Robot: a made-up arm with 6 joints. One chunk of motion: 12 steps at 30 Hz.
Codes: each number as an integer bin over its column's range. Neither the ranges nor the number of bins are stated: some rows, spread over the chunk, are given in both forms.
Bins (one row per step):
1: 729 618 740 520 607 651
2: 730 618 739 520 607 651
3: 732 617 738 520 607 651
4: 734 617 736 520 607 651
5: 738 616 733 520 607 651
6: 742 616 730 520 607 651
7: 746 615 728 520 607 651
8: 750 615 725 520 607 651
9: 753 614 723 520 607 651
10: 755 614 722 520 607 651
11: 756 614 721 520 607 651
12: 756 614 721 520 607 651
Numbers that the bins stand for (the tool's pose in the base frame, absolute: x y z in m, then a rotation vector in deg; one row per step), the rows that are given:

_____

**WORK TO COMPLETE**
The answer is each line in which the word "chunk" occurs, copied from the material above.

**ANSWER TO THIS EXERCISE**
Robot: a made-up arm with 6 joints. One chunk of motion: 12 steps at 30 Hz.
Codes: each number as an integer bin over its column's range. Neither the ranges nor the number of bins are stated: some rows, spread over the chunk, are given in both forms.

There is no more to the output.